## Exercise brief
The response should contain all of the data below, reproduced exactly, and no pictures.
##########
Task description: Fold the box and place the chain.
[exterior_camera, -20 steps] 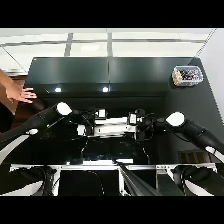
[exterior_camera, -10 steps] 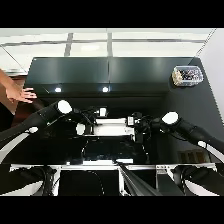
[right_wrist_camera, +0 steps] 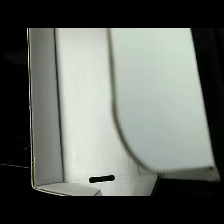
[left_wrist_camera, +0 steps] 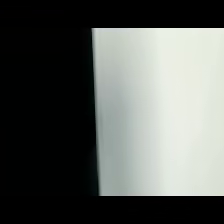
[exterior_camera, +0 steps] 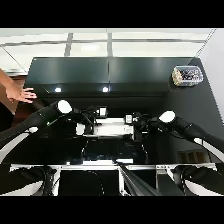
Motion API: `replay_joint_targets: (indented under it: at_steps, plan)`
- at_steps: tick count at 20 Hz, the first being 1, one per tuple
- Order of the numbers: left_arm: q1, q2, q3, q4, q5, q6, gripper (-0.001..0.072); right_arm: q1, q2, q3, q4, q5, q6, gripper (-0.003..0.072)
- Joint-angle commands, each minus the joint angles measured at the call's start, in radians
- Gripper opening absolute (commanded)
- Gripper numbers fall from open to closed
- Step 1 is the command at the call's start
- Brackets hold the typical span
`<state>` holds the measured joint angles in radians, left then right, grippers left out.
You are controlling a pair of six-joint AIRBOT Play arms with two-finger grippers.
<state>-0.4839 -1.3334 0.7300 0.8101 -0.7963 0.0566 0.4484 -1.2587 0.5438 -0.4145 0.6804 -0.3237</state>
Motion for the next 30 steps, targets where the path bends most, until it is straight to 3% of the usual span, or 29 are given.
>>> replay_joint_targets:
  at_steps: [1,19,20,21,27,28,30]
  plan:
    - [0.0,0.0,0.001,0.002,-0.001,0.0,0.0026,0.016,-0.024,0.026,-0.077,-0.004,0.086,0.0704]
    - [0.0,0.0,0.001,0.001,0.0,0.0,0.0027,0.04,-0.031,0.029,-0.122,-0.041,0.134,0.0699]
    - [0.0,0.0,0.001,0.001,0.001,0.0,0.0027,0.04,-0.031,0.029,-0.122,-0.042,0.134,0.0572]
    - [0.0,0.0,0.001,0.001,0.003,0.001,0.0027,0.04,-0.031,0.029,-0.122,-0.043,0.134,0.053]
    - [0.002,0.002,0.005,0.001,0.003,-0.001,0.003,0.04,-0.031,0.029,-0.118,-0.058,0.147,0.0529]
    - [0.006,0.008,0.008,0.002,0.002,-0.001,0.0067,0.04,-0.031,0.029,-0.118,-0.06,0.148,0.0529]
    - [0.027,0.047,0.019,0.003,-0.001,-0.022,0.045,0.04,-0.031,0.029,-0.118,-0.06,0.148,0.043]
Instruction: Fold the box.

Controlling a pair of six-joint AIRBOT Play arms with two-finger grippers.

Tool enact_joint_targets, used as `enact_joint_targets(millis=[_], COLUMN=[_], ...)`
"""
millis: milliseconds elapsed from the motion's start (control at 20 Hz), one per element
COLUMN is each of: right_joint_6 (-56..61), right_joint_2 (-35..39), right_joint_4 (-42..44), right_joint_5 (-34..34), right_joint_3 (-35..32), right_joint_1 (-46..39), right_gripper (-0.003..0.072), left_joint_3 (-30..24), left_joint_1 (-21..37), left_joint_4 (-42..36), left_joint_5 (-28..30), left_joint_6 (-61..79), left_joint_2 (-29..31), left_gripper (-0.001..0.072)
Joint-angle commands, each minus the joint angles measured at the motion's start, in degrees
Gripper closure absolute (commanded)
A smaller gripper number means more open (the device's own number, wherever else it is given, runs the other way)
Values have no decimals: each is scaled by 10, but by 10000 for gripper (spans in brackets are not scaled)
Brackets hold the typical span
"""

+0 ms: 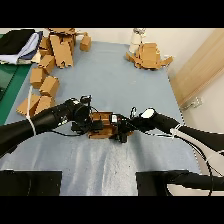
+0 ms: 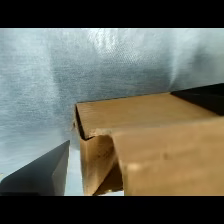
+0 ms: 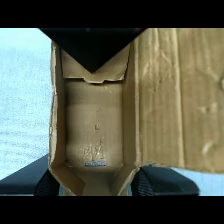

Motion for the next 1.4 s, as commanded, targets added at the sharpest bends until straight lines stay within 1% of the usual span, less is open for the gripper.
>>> enact_joint_targets(millis=[0, 250, 550, 650, 750, 800, 850, 1350], right_joint_6=[0, 0, 0, 0, 0, 0, 0, 0], right_joint_2=[0, 0, 0, 0, 0, 0, 0, 0], right_joint_4=[0, 0, 0, 0, 0, 0, 0, 0], right_joint_5=[0, 0, 0, 0, 0, 0, 0, 0], right_joint_3=[0, 0, 0, 0, 0, 0, 0, 0], right_joint_1=[0, 0, 0, 0, 0, 0, 0, 0], right_gripper=[156, 156, 156, 156, 156, 156, 156, 156], left_joint_3=[36, 76, 111, 110, 110, 110, 110, 115], left_joint_1=[0, 0, -17, -17, -17, -17, -17, -17], left_joint_4=[13, 12, 27, 31, 37, 37, 37, 34], left_joint_5=[-51, -98, -120, -120, -120, -119, -119, -115], left_joint_6=[0, 0, -10, -18, -18, -18, -18, -16], left_joint_2=[-23, -58, -103, -107, -106, -106, -106, -105], left_gripper=[225, 226, 230, 372, 615, 619, 696, 694])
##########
## Exercise answer
Task description: Fold the box and place the chain.
[exterior_camera, -20 steps] 
[exterior_camera, -10 steps] 
[right_wrist_camera, +0 steps] 
[left_wrist_camera, +0 steps] 
[exterior_camera, +0 steps] 
Motion API: `replay_joint_targets: (indented under it: at_steps, plan)`
- at_steps: tick count at 20 Hz, the first being 1, one per tuple
- Order of the numbers: left_arm: q1, q2, q3, q4, q5, q6, gripper (-0.001..0.072); right_arm: q1, q2, q3, q4, q5, q6, gripper (-0.003..0.072)
- Joint-angle commands, each minus the joint angles measured at the call's start, in radians
- Gripper opening absolute (commanded)
- Gripper numbers fall from open to closed
- Step 1 is the command at the call's start
- Brackets hold the typical span
`<state>` holds the measured joint angles in radians, left then right, grippers left out.
You are controlling a pair of six-joint AIRBOT Play arms with two-finger grippers.
<state>-0.4839 -1.3334 0.7300 0.8101 -0.7963 0.0566 0.4484 -1.2587 0.5438 -0.4145 0.6804 -0.3237</state>
Motion for the next 30 steps, targets where the path bends most, until it is straight to 3% of the usual span, or 29 are given.
>>> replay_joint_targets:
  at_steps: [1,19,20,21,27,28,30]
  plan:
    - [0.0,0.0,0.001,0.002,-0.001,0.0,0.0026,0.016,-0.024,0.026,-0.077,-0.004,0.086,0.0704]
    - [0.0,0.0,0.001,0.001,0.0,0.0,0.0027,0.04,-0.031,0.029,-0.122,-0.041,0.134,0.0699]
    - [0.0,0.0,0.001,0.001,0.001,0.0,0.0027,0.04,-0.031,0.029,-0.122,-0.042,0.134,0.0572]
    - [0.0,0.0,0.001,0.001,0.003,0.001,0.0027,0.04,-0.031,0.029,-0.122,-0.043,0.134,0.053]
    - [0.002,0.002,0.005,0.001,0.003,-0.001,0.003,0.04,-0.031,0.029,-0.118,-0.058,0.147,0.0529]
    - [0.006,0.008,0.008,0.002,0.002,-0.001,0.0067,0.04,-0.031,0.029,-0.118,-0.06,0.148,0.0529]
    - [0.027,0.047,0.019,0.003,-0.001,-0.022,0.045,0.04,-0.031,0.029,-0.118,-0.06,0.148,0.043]
Instruction: Fold the box.

Controlling a pair of six-joint AIRBOT Play arms with two-finger grippers.

Tool enact_joint_targets, used as `enact_joint_targets(millis=[_], COLUMN=[_], ...)`
"""
millis: milliseconds elapsed from the motion's start (control at 20 Hz), one per element
COLUMN is each of: right_joint_6 (-56..61), right_joint_2 (-35..39), right_joint_4 (-42..44), right_joint_5 (-34..34), right_joint_3 (-35..32), right_joint_1 (-46..39), right_gripper (-0.003..0.072), left_joint_3 (-30..24), left_joint_1 (-21..37), left_joint_4 (-42..36), left_joint_5 (-28..30), left_joint_6 (-61..79), left_joint_2 (-29..31), left_gripper (-0.001..0.072)
Joint-angle commands, each minus the joint angles measured at the motion's start, in degrees
Gripper closure absolute (commanded)
A smaller gripper number means more open (the device's own number, wherever else it is given, runs the other way)
Values have no decimals: each is scaled by 10, but by 10000 for gripper (spans in brackets are not scaled)
Brackets hold the typical span
"""

+0 ms: 
+0 ms: 
+0 ms: 

Motion for the next 1.4 s, as commanded, targets added at the sharpest bends until straight lines stay within 1% of the usual span, less is open for the gripper.
>>> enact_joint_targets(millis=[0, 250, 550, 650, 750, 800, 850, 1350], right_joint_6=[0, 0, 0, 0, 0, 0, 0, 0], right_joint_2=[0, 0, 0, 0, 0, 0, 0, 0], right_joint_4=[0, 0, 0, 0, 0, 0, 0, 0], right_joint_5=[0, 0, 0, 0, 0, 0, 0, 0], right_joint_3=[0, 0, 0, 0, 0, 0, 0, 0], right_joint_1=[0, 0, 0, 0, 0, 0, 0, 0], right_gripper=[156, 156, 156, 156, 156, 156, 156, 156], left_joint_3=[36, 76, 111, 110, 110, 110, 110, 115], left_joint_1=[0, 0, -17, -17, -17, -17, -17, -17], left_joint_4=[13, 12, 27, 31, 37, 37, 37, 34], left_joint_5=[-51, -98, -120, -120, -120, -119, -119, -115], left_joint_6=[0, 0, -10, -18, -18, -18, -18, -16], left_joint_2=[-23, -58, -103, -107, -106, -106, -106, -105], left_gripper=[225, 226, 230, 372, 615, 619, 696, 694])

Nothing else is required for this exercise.